• [Items listed in a dataset]
---------------
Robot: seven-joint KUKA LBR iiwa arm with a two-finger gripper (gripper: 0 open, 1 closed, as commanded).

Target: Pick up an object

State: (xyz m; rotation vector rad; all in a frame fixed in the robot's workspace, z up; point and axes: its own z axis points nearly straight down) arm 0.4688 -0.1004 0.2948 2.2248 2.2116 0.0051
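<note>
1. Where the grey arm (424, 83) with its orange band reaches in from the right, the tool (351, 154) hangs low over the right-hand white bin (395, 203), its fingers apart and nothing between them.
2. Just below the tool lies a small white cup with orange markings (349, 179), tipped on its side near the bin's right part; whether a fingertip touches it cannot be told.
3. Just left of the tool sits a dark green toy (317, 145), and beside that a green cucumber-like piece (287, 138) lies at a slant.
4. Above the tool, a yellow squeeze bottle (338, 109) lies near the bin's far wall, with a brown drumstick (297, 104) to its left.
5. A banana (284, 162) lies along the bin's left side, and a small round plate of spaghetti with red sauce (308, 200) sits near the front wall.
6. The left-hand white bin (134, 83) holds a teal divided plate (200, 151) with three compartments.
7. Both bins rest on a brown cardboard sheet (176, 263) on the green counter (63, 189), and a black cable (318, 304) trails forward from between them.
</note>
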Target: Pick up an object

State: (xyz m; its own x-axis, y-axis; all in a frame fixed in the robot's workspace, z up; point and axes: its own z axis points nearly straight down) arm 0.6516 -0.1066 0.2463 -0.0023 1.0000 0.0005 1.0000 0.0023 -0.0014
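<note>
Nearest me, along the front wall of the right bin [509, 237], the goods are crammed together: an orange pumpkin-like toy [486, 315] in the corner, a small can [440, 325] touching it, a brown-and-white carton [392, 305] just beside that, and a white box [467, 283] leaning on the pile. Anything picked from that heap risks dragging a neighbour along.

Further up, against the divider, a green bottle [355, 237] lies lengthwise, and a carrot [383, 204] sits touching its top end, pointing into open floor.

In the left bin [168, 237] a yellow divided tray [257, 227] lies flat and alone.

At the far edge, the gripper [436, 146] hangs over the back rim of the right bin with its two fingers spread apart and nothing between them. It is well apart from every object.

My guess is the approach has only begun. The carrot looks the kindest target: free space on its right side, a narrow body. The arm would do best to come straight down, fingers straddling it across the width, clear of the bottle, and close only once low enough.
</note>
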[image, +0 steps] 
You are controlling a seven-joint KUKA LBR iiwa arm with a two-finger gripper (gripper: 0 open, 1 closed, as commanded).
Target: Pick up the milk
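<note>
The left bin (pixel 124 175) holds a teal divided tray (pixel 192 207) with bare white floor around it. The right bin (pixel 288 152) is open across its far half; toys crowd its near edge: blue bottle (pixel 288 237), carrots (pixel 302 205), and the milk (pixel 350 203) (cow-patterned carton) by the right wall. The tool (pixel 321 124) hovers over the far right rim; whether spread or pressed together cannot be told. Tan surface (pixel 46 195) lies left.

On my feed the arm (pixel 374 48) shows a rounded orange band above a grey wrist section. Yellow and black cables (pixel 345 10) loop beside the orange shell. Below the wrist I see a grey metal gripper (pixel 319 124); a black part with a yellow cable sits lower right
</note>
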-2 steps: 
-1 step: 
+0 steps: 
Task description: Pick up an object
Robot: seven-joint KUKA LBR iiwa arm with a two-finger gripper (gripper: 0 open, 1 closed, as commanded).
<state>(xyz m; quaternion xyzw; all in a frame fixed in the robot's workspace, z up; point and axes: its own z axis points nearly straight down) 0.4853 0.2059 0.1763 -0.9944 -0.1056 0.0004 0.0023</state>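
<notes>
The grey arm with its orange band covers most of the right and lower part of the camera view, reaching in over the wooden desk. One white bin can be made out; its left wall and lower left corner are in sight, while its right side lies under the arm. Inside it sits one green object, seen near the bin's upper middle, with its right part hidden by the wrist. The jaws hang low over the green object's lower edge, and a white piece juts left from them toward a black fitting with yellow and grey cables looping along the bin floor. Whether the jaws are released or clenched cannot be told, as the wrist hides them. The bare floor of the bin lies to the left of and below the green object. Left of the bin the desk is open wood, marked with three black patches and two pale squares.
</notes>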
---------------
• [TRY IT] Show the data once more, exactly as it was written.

• [RESPONSE TO THIS EXERCISE]
Robot: seven-joint KUKA LBR iiwa arm with a two-finger gripper (gripper: 0 open, 1 closed, as commanded).

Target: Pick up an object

State: (xyz m; rotation vector rad; all in a frame fixed in the robot's workspace, z up; point and axes: its own z axis points nearly straight down) arm 0.4688 -0.1004 0.2948 2.2248 2.2116 0.0051
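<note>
1. Where the grey arm (424, 83) with its orange band reaches in from the right, the tool (351, 154) hangs low over the right-hand white bin (395, 203), its fingers apart and nothing between them.
2. Just below the tool lies a small white cup with orange markings (349, 179), tipped on its side near the bin's right part; whether a fingertip touches it cannot be told.
3. Just left of the tool sits a dark green toy (317, 145), and beside that a green cucumber-like piece (287, 138) lies at a slant.
4. Above the tool, a yellow squeeze bottle (338, 109) lies near the bin's far wall, with a brown drumstick (297, 104) to its left.
5. A banana (284, 162) lies along the bin's left side, and a small round plate of spaghetti with red sauce (308, 200) sits near the front wall.
6. The left-hand white bin (134, 83) holds a teal divided plate (200, 151) with three compartments.
7. Both bins rest on a brown cardboard sheet (176, 263) on the green counter (63, 189), and a black cable (318, 304) trails forward from between them.
</note>
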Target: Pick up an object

State: (xyz m; its own x-axis, y-axis; all in a frame fixed in the robot's workspace, z up; point and axes: its own z axis points nearly straight down) arm 0.6516 -0.1066 0.2463 -0.0023 1.0000 0.0005 1.0000 0.0023 -0.0014
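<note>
Nearest me, along the front wall of the right bin [509, 237], the goods are crammed together: an orange pumpkin-like toy [486, 315] in the corner, a small can [440, 325] touching it, a brown-and-white carton [392, 305] just beside that, and a white box [467, 283] leaning on the pile. Anything picked from that heap risks dragging a neighbour along.

Further up, against the divider, a green bottle [355, 237] lies lengthwise, and a carrot [383, 204] sits touching its top end, pointing into open floor.

In the left bin [168, 237] a yellow divided tray [257, 227] lies flat and alone.

At the far edge, the gripper [436, 146] hangs over the back rim of the right bin with its two fingers spread apart and nothing between them. It is well apart from every object.

My guess is the approach has only begun. The carrot looks the kindest target: free space on its right side, a narrow body. The arm would do best to come straight down, fingers straddling it across the width, clear of the bottle, and close only once low enough.
</note>
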[image, +0 steps] 
You are controlling a seven-joint KUKA LBR iiwa arm with a two-finger gripper (gripper: 0 open, 1 closed, as commanded).
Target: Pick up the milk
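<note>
The left bin (pixel 124 175) holds a teal divided tray (pixel 192 207) with bare white floor around it. The right bin (pixel 288 152) is open across its far half; toys crowd its near edge: blue bottle (pixel 288 237), carrots (pixel 302 205), and the milk (pixel 350 203) (cow-patterned carton) by the right wall. The tool (pixel 321 124) hovers over the far right rim; whether spread or pressed together cannot be told. Tan surface (pixel 46 195) lies left.

On my feed the arm (pixel 374 48) shows a rounded orange band above a grey wrist section. Yellow and black cables (pixel 345 10) loop beside the orange shell. Below the wrist I see a grey metal gripper (pixel 319 124); a black part with a yellow cable sits lower right
</note>
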-2 steps: 
-1 step: 
+0 steps: 
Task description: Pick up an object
Robot: seven-joint KUKA LBR iiwa arm with a two-finger gripper (gripper: 0 open, 1 closed, as commanded).
<state>(xyz m; quaternion xyzw; all in a frame fixed in the robot's workspace, z up; point and axes: its own z axis points nearly straight down) 0.4853 0.2059 0.1763 -0.9944 -0.1056 0.0004 0.0023</state>
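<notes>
The grey arm with its orange band covers most of the right and lower part of the camera view, reaching in over the wooden desk. One white bin can be made out; its left wall and lower left corner are in sight, while its right side lies under the arm. Inside it sits one green object, seen near the bin's upper middle, with its right part hidden by the wrist. The jaws hang low over the green object's lower edge, and a white piece juts left from them toward a black fitting with yellow and grey cables looping along the bin floor. Whether the jaws are released or clenched cannot be told, as the wrist hides them. The bare floor of the bin lies to the left of and below the green object. Left of the bin the desk is open wood, marked with three black patches and two pale squares.
</notes>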

Nothing else is part of this output.